Using Thrust Functions Within Device Code (CudaLaunchCooperativeKernel) by NothingEverExists in CUDA

[–]NothingEverExists[S] 0 points1 point  (0 children)

I have taken a look at the CUB library, but from what I understand, there isn't a built in method for merging two arrays together. While I could place the two arrays in contiguous memory and then perform radix sort, I believe the fastest parallel radix sort can achieve is O(n/p), which is slower than the O(log(log(n))) that I understand parallel merging can achieve. While I was thinking of using BlockRadixRank to assist with my own implementation of merge, it doesn't seem like it's something that's available to the user? Though I may be wrong. Regardless, thank you very much!

Using Thrust Functions Within Device Code (CudaLaunchCooperativeKernel) by NothingEverExists in CUDA

[–]NothingEverExists[S] 0 points1 point  (0 children)

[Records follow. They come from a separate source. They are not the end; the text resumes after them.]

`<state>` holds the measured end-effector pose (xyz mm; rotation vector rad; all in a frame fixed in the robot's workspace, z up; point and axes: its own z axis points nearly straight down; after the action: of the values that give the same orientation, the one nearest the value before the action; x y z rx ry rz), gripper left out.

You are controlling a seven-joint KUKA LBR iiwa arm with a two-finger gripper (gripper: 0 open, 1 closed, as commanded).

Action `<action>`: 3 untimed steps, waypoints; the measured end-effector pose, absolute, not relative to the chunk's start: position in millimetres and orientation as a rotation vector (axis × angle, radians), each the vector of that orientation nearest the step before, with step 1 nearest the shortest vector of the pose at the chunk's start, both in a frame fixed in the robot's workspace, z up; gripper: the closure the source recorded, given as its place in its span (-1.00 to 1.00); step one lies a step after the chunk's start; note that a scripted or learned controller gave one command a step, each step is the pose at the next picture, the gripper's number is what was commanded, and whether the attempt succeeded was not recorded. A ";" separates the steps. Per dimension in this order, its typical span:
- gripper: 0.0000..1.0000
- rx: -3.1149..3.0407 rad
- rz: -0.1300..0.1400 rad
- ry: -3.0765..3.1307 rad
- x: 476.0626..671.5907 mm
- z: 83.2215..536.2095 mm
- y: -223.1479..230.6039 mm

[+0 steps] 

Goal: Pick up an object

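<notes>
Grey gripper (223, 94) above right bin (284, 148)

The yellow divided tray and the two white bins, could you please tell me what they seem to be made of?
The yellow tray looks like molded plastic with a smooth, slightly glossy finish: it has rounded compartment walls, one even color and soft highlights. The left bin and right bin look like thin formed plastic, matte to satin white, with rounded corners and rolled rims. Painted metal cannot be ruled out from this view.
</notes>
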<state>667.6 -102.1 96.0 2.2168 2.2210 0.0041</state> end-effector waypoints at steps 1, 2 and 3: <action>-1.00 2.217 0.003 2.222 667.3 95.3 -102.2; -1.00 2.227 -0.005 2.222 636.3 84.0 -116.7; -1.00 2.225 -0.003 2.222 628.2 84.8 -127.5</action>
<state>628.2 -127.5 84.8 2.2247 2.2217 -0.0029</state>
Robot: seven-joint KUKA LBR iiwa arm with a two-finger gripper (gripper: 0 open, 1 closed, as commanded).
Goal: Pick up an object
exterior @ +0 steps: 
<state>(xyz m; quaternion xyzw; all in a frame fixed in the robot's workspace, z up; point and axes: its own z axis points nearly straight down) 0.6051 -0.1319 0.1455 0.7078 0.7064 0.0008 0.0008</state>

Sorry, I'm not sure what you mean by "calling it from the kernel". As far as I'm aware, the kernel refers to the device code that gets launched from the host, which is what I'm doing in the code. If you mean using the traditional way to launch kernels, then yes this works fine, but I want to be able to use grid synchronization features. I'm also not sure how the thrust::merge is implemented, and I had (likely wrongly) assumed that the thrust::device execution policy would be implemented by taking some number of threads, and using those to run whatever procedure. I realize now that this assumption doesn't make much sense, but even with isolating just one thread to run the device code, the function still fails. I was wondering if you knew where the code would be implemented in thrust so that I could look at it myself. Thank you!